COLLECTED DATA:
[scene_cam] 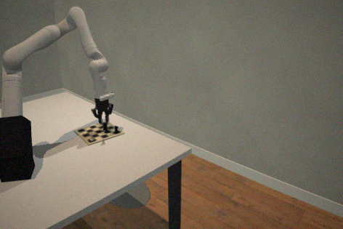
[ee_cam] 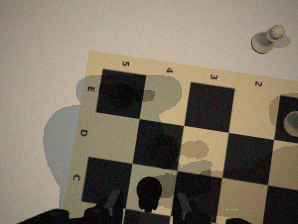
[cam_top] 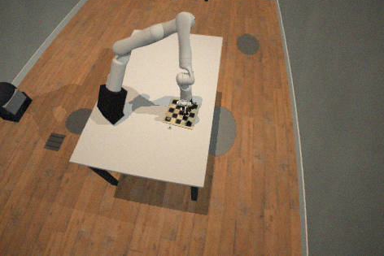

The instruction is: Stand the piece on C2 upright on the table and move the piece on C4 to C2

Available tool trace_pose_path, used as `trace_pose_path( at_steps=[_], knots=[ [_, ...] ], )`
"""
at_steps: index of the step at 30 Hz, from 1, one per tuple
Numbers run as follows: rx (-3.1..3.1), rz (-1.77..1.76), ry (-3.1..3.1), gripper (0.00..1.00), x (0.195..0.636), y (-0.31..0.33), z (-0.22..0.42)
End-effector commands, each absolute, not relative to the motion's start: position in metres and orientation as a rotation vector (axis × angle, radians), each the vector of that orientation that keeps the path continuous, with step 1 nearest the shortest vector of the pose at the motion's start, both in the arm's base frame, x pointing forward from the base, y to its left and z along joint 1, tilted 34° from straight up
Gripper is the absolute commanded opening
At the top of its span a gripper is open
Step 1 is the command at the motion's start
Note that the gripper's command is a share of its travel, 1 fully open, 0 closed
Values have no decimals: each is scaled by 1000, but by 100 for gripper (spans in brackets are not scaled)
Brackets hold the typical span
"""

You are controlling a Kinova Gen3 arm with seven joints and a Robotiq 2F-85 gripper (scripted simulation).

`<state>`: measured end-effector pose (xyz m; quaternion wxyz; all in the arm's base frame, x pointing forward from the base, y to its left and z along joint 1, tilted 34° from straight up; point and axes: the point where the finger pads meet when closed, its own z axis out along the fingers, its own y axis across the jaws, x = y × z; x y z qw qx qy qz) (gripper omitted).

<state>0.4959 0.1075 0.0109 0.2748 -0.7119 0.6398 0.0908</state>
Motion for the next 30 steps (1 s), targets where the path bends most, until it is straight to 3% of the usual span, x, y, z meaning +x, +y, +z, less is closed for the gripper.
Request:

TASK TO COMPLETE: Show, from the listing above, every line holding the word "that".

RESULT:
End-effector commands, each absolute, not relative to the motion's start: position in metres and orientation as a rotation vector (axis × angle, radians), each the vector of that orientation that keeps the path continuous, with step 1 nearest the shortest vector of the pose at the motion's start, both in the arm's base frame, x pointing forward from the base, y to its left and z along joint 1, tilted 34° from straight up
Note that the gripper's command is a share of its travel, 1 fully open, 0 closed

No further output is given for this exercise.